1. Field of the Invention
The invention relates to the field of peak-limiting circuits particular for audio signals.
2. Prior Art
Numerous peak-limiting circuits, methods and systems are known for peak-limiting audio signals. The peak levels of such signals must be controlled in systems characterized by a sudden overload point which may not be exceeded for satisfactory operation. Among such systems are AM broadcasting, FM broadcasting, optical film recording by the "variable area" method, carrier telephony, and disc recording. The present invention is especially useful for systems characterized by a steep high frequency rolloff in a receiver or other device and where high frequency pre-emphasis is used to compensate for this rolloff, such as in AM broadcasting.

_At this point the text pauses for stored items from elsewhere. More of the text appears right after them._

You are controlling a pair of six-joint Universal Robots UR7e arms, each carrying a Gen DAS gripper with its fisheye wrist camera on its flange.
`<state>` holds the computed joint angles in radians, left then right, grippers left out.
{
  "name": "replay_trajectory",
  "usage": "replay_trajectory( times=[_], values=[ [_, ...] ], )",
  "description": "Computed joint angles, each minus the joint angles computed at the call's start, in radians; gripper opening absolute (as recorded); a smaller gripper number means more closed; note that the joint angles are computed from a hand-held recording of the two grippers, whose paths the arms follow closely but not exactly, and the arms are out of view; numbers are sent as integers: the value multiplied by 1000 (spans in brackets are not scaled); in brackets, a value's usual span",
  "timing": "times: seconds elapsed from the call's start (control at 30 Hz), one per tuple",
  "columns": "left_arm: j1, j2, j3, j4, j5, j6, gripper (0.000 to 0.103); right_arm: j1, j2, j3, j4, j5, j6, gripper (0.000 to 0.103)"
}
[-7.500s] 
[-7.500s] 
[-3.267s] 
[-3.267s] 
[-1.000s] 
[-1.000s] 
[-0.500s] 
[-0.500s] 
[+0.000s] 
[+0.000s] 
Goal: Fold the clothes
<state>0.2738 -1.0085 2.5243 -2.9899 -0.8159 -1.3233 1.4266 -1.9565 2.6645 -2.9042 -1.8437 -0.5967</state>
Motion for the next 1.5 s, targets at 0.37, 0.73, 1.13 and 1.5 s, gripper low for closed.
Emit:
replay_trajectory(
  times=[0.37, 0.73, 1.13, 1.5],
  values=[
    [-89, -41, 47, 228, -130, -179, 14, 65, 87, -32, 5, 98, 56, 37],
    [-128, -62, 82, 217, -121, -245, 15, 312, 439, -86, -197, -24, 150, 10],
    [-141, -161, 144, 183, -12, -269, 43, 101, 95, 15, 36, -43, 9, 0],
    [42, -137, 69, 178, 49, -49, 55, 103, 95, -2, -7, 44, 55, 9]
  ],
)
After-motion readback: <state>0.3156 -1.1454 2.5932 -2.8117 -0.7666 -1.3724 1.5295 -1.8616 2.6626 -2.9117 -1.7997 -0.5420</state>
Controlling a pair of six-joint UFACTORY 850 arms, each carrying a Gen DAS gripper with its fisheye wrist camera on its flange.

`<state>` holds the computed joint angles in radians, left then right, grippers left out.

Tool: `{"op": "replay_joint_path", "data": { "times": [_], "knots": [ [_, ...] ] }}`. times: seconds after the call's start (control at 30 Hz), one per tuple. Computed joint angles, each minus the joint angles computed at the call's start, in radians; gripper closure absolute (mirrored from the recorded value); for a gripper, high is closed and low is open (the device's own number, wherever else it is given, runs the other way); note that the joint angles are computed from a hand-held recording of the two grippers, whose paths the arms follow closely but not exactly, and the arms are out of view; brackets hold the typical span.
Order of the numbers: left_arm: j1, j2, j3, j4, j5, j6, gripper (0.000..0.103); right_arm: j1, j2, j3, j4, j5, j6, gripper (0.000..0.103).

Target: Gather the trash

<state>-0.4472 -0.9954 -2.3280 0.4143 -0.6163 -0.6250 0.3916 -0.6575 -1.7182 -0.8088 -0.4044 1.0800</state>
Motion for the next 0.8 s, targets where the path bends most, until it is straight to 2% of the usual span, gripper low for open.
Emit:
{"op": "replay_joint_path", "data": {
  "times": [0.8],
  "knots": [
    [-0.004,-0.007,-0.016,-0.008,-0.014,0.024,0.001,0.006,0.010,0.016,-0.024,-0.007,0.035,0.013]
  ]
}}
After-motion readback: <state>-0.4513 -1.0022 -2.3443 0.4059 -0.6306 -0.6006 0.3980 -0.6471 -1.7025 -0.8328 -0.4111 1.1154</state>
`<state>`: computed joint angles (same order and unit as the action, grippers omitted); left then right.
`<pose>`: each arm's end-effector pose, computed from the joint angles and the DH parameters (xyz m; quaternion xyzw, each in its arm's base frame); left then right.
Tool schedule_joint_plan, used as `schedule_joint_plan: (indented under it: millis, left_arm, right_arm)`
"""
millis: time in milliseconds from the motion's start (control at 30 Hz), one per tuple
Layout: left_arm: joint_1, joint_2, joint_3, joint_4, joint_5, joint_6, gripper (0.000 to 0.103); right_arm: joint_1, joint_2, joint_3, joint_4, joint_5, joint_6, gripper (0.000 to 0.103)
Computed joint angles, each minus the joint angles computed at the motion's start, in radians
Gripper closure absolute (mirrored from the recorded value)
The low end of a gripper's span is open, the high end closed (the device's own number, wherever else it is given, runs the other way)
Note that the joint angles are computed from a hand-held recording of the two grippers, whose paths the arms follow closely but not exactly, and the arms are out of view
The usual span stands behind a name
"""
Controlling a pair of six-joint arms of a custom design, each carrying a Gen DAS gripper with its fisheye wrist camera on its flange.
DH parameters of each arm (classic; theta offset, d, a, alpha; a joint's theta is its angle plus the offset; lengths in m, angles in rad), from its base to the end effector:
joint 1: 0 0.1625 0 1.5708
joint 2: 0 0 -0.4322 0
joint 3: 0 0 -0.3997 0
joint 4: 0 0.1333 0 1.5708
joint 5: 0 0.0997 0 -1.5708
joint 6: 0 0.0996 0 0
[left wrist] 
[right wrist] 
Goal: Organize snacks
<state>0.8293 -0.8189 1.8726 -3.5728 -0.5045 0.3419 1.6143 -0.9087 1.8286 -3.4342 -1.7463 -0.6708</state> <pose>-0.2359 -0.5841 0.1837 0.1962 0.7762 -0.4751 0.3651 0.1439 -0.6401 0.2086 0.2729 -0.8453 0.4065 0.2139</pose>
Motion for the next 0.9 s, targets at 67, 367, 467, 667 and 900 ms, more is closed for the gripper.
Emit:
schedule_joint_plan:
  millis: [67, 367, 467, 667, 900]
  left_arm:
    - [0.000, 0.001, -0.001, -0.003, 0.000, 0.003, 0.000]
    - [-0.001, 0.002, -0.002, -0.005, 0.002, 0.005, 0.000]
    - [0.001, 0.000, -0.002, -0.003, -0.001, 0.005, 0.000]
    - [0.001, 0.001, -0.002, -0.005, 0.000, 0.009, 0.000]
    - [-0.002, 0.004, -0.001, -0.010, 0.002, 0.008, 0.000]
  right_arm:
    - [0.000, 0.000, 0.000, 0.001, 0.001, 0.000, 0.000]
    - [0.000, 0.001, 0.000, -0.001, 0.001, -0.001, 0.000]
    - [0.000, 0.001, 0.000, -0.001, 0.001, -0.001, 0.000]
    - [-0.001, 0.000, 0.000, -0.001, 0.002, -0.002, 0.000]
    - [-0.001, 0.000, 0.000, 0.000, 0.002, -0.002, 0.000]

One system for controlling peak levels in AM broadcasting employs a variable gain amplifier, or like element, in the audio path. This amplifier is controlled by a level detector which typically includes some form of integration at its output. For audio signals, the attack time for this system is in the range of ten microseconds with a recovery time of a few hundred milliseconds. Unnatural volume reductions often occur with this sytem because microsecond-wide peaks can cause gain reductions for hundreds of milliseconds.
Another prior art peak control means employs clipping; diode clippers are used to instantaneously clip the waveform. The amount of such clipping is usually quite small (2 to 5 db) to prevent noticeable non-linear distortion.
A variable gain amplifier in combination with a clipper is also used for controlling peak levels of audio signals for AM broadcasting. In this system, the attack time of the variable gain amplifier loop is slower than the attack time for such amplifiers when used without a clipper. These slower attack times can result in audible distortion when clipping does occur. The attack time in these systems must be fast enough to prevent noticeable clipping distortion for the "worse case" program material, thus this system cannot be optimized for maximum loudness.
The prior art systems all lack information concerning the amount of distortion perceived by a listener. The action of these systems is conservative in order not to introduce noticeable distortion. For this reason loudness is not maximized for many types of program material.
As will be seen, the presently described apparatus and method permits maximum possible loudness from a peak-level limited channel at all times by clipping the signal as much as possible without adding noticeable distortion. This method is particularly effective with systems employing large amounts of high frequency pre-emphasis. The level of noticeable audio distortion is estimated based on known psychoacoustic masking and this estimate is used in a feedback loop to control the signal level applied to a clipper.